Extracted data entries:
-=-=-
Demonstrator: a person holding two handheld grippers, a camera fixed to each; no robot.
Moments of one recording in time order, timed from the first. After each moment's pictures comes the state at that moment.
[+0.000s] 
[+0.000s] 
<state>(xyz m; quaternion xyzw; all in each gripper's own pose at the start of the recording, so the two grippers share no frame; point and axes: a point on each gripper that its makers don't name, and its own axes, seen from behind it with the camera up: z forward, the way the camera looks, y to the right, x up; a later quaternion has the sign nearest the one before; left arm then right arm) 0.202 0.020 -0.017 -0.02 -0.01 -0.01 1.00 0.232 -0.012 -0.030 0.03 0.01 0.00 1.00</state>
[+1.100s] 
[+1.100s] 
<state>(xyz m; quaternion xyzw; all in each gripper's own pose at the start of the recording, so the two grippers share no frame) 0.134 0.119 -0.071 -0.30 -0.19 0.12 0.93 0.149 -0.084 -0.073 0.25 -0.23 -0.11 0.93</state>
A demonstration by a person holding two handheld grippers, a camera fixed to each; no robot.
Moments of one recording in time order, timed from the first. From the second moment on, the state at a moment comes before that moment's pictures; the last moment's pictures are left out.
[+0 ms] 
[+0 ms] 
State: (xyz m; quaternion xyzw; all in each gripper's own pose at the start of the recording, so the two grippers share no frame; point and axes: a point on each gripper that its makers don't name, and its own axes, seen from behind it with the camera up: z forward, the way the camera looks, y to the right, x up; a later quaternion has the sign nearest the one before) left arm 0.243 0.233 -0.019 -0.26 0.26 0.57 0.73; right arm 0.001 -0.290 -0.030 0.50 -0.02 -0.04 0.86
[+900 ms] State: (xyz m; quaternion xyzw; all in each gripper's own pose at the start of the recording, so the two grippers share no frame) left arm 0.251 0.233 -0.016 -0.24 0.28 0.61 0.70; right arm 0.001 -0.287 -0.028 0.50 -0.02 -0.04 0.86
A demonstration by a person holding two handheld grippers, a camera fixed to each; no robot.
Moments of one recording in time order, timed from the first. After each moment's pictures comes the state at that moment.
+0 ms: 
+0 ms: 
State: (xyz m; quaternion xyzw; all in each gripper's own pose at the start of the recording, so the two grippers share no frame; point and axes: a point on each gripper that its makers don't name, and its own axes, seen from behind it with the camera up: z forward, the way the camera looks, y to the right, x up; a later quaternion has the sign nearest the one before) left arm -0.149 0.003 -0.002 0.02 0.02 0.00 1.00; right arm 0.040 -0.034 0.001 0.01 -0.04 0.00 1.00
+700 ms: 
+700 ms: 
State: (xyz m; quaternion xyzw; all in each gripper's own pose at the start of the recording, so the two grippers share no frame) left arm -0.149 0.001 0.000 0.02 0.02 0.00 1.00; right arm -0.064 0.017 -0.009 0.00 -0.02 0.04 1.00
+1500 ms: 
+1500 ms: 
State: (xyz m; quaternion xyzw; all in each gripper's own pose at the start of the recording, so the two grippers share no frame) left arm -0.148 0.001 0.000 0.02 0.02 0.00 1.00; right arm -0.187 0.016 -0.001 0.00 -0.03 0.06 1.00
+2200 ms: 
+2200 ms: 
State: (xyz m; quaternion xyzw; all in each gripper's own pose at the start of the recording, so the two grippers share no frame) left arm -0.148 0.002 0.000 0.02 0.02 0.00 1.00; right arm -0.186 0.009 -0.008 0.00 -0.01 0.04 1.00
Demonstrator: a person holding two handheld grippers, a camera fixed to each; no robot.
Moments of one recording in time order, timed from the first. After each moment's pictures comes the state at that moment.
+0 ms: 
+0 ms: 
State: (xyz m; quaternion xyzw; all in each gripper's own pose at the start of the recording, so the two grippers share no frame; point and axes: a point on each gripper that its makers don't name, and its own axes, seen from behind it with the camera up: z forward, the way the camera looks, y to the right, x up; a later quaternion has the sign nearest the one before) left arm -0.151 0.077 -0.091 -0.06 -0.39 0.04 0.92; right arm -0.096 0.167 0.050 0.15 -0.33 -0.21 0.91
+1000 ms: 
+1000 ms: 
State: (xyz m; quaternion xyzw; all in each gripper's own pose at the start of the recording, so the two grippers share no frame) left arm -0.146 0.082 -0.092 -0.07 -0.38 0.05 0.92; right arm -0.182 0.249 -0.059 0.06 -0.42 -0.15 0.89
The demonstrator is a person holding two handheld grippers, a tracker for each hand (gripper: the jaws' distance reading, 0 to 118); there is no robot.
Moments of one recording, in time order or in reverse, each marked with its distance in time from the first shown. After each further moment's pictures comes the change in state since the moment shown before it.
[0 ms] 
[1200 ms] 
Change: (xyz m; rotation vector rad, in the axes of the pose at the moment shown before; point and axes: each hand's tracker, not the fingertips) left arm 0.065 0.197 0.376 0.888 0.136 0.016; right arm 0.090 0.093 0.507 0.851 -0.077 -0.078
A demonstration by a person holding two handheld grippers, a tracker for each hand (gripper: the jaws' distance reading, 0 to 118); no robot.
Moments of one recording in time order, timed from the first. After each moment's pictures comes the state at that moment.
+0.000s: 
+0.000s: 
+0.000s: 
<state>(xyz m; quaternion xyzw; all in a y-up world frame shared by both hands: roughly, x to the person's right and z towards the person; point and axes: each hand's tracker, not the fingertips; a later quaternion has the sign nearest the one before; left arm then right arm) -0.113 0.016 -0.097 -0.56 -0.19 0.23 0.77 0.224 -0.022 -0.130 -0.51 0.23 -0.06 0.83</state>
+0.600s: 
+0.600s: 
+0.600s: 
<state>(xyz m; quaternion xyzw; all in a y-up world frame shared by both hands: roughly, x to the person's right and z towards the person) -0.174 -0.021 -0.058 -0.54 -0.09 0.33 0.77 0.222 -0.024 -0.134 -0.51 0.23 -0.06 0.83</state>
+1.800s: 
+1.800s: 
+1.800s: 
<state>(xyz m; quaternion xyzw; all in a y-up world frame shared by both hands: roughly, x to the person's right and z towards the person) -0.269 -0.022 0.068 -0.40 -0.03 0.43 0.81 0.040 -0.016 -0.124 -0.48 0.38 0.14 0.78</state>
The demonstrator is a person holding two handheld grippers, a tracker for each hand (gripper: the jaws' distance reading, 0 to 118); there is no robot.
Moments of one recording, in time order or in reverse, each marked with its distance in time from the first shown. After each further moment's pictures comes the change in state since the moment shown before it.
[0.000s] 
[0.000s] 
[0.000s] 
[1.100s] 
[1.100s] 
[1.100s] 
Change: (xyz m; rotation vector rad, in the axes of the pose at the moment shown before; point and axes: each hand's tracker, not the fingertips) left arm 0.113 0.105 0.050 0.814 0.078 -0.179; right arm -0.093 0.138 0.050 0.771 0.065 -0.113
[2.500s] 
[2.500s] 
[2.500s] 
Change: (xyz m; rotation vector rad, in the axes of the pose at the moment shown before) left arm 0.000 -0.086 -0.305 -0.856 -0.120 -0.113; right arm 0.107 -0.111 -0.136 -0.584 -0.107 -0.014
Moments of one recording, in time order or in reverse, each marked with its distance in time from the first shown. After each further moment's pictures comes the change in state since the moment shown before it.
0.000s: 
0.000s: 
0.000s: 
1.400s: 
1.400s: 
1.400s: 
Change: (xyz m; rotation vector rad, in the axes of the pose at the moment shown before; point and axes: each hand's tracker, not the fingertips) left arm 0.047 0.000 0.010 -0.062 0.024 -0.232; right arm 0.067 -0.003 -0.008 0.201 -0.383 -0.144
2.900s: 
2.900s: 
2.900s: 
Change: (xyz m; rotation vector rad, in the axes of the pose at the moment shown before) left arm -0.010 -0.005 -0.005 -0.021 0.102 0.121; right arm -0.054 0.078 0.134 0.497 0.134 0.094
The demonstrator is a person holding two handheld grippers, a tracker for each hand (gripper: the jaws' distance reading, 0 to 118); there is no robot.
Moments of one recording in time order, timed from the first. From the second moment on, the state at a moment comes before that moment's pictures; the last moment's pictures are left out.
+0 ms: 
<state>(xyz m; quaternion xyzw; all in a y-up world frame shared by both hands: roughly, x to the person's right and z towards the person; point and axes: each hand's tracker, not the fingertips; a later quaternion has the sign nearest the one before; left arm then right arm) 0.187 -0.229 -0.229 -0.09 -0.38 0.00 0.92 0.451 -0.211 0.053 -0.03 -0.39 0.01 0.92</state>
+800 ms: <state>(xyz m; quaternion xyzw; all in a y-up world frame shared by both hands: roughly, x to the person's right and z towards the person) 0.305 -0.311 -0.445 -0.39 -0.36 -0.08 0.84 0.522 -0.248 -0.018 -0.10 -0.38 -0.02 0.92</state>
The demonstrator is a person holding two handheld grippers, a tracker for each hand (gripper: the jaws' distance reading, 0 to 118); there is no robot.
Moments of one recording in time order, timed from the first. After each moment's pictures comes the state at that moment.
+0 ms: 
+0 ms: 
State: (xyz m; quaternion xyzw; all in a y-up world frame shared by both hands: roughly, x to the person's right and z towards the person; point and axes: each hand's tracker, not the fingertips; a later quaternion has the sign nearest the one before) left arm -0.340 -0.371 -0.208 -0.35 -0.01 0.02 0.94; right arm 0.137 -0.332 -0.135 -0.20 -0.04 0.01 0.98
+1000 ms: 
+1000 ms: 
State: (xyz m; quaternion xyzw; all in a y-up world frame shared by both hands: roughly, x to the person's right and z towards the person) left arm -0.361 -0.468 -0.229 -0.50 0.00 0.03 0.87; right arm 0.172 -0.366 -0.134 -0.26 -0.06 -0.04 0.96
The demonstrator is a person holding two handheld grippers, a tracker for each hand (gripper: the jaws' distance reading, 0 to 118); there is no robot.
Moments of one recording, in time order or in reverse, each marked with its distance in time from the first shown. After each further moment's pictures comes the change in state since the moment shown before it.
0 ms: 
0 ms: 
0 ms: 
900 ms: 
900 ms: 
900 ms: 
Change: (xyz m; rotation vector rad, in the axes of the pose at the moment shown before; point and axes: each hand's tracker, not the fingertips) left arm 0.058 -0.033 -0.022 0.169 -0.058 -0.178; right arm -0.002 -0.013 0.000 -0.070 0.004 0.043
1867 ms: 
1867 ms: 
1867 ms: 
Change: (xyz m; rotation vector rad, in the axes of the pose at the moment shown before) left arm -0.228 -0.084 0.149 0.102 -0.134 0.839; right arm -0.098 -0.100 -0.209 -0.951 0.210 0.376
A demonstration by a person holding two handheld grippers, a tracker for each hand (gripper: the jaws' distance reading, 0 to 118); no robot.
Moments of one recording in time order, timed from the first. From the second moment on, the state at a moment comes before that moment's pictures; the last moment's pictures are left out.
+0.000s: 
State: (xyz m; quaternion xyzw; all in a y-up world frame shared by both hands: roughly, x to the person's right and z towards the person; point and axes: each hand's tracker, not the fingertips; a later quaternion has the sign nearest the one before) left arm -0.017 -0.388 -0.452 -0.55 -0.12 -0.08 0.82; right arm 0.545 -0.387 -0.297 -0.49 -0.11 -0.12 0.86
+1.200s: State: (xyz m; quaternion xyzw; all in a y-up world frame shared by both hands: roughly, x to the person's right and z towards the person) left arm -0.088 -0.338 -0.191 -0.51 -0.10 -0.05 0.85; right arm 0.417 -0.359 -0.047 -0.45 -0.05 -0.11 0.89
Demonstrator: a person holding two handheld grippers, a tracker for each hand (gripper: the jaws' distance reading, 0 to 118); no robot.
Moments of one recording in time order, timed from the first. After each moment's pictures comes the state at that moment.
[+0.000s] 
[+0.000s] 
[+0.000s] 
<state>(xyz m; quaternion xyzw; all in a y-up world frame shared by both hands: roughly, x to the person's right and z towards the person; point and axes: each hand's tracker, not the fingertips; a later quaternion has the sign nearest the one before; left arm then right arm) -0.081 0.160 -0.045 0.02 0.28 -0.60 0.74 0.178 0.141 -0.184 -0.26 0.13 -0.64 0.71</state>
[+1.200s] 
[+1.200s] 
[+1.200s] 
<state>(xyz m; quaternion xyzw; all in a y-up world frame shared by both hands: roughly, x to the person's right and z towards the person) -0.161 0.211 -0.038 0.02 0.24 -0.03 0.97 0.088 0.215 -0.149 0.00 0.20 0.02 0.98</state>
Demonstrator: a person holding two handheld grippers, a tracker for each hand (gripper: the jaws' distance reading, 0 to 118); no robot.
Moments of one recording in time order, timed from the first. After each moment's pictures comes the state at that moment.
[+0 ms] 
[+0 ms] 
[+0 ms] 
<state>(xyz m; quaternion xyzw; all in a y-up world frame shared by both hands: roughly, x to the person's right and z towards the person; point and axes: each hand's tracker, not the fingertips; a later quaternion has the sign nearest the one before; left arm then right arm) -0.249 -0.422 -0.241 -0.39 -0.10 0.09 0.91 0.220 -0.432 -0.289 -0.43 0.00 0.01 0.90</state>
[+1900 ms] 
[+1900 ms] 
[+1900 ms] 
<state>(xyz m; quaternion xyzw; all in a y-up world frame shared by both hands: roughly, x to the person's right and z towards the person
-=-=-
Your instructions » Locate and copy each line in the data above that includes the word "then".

Expected output »
<state>(xyz m; quaternion xyzw; all in each gripper's own pose at the start of the recording, so the two grippers share no frame; point and axes: a point on each gripper that its makers don't name, and its own axes, seen from behind it with the camera up: z forward, the way the camera looks, y to the right, x up; a later quaternion has the sign nearest the one before; left arm then right arm) 0.202 0.020 -0.017 -0.02 -0.01 -0.01 1.00 0.232 -0.012 -0.030 0.03 0.01 0.00 1.00</state>
<state>(xyz m; quaternion xyzw; all in a y-up world frame shared by both hands: roughly, x to the person's right and z towards the person; point and axes: each hand's tracker, not the fingertips; a later quaternion has the sign nearest the one before; left arm then right arm) -0.113 0.016 -0.097 -0.56 -0.19 0.23 0.77 0.224 -0.022 -0.130 -0.51 0.23 -0.06 0.83</state>
<state>(xyz m; quaternion xyzw; all in a y-up world frame shared by both hands: roughly, x to the person's right and z towards the person; point and axes: each hand's tracker, not the fingertips; a later quaternion has the sign nearest the one before; left arm then right arm) 0.187 -0.229 -0.229 -0.09 -0.38 0.00 0.92 0.451 -0.211 0.053 -0.03 -0.39 0.01 0.92</state>
<state>(xyz m; quaternion xyzw; all in a y-up world frame shared by both hands: roughly, x to the person's right and z towards the person; point and axes: each hand's tracker, not the fingertips; a later quaternion has the sign nearest the one before; left arm then right arm) -0.081 0.160 -0.045 0.02 0.28 -0.60 0.74 0.178 0.141 -0.184 -0.26 0.13 -0.64 0.71</state>
<state>(xyz m; quaternion xyzw; all in a y-up world frame shared by both hands: roughly, x to the person's right and z towards the person; point and axes: each hand's tracker, not the fingertips; a later quaternion has the sign nearest the one before; left arm then right arm) -0.249 -0.422 -0.241 -0.39 -0.10 0.09 0.91 0.220 -0.432 -0.289 -0.43 0.00 0.01 0.90</state>

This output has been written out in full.